Podemos ainda não estar a viver num cenário de ficção científica cheio de máquinas inteligentes, mas os precursores da inteligência artificial (IA) já fazem parte da vida quotidiana de muitas pessoas.
O debate público actual em torno da IA abrange uma vasta gama de áreas, seja do ponto de vista tecnológico ou jurídico. O conceito de ‘inteligência artificial’ inclui tudo, desde algoritmos avançados a machine learning que podem ser usados para analisar, prever e tomar decisões sobre indivíduos, até à hollywoodesca ideia de máquinas autónomas a invadirem cidades e robots assassinos.
Fixando-nos na realidade, hoje já usamos IA em motores de busca, na produção e análise de classificações de crédito, reconhecimento de voz e texto, traduções instantâneas, determinações de seguros, candidaturas a empregos, veículos autónomos, justiça criminal, e muito mais.
Com o desenvolvimento contínuo do machine learning e o aumento do uso de algoritmos, o papel da inteligência artificial nas nossas vidas diárias também aumentará. Mas estamos prontos para isso? Como estão os governos, nomeadamente a Europa, a abordar essa transformação?
IA para a humanidade: um conceito promissor
Nos últimos anos, de Paris a Moscovo, de Washington a Pequim, os líderes mundiais têm-se envolvido numa corrida frenética à inteligência artificial. De acordo com o presidente russo Vladimir Putin, o país que liderar a IA «governará o mundo».
Na União Europeia, os decisores temem ficar atrás da China e dos Estados Unidos no investimento em inteligência artificial. Como resultado, os países têm vindo a encorajar as empresas a abrirem centros de IA na União Europeia, incentivando investimentos em pesquisa e inovação neste campo. A estratégia da UE em matéria de inteligência artificial visa aumentar a capacidade industrial e tecnológica da União Europeia através de apoio financeiro público e privado.

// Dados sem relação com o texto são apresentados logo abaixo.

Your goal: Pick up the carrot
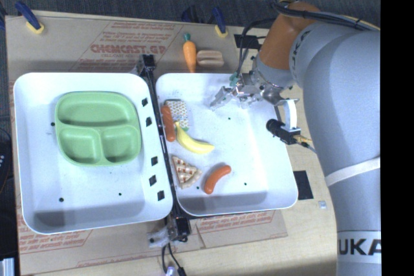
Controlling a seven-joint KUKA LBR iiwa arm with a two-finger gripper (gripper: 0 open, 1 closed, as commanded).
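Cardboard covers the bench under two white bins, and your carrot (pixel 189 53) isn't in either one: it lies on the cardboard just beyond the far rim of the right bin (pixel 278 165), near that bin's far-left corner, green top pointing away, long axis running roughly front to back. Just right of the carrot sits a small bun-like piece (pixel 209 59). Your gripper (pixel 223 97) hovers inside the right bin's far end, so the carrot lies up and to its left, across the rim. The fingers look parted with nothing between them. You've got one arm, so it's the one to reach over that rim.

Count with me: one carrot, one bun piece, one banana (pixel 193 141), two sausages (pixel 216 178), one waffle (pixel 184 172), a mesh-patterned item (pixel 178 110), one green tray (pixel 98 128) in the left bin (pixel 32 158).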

Embora o objectivo seja aumentar o investimento em IA para pelo menos vinte mil milhões de euros até 2020, a Comissão Europeia começou por aumentar o seu financiamento do programa de pesquisa e inovação Horizonte 2020 em 1,5 mil milhões para o período 2018-202. Adicionalmente, a UE espera desbloquear 2,5 mil milhões de euros de financiamento em parcerias público-privadas, em área como big data e robótica. Por último, a Europa tem vindo a tomar medidas legislativas e financeiras adicionais para incentivar os investimentos do sector privado na investigação em IA.
Mas, com todo este dilúvio de informação, financiamento e desde logo encorajamento à inovação neste sector, há uma dúvida que parece assolar a mente dos especialistas: que tipo de IA realmente queremos para nossas sociedades? «Não devemos apressar a adopção da IA simplesmente por uma questão de inovação. Nem toda a inovação significa ‘progresso’ para a sociedade, principalmente se os seus impactos não forem considerados com cautela e, se necessário, mitigados», explicou à businessIT o sociólogo Alberto Dias Mendes.
Nos Estados Unidos, as empresas de tecnologia estão a fazer investimentos maciços em IA, mas as recentes violações de dados e escândalos relacionados ao uso indevido de dados, do Equifax ao Facebook, mostram claramente os perigos de avançar sem uma protecção abrangente de dados e estrutura de privacidade. «Sem a base certa, há um risco tangível de que a tecnologia de inteligência artificial desenvolvida nos Estados Unidos viole os direitos fundamentais dos indivíduos», garante o sociólogo. «Também precisamos de considerar cuidadosamente os resultados que desejamos do uso de processos automatizados. Queremos usar esses processos para aumentar a produtividade, garantir a precisão ou garantir a não discriminação?».
Tomemos como exemplo o uso de algoritmos nos EUA para procedimentos de justiça criminal. Ao serem presos no sistema americano, é comum que os suspeitos recebam uma pontuação destinada a prever a probabilidade de cometerem um crime no futuro. Um dos sistemas mais commumente usado foi desenvolvido por uma empresa chamada COMPAS, o Correctional Offender Management Profiling for Alternative Sanctions. A pontuação de “avaliação de risco” que o sistema COMPAS fornece é usada para suportar as decisões sobre se um suspeito pode ser libertado em cada fase do processo de justiça criminal. Uma investigação da ProPublica revelou que o sistema tem um viés racial distinto, já que sinaliza falsamente os réus negros como futuros criminosos quase duas vezes mais que os réus brancos.
Ao mesmo tempo, os réus brancos foram erroneamente rotulados como de baixo risco com mais frequência do que os réus negros. O método de pontuação e o desenho do sistema podem ter tornado o sistema de tribunais criminais mais “produtivo” ao limitar o número de casos que vão a julgamento, mas esse benefício parece vir às custas da equidade, justiça e igualdade.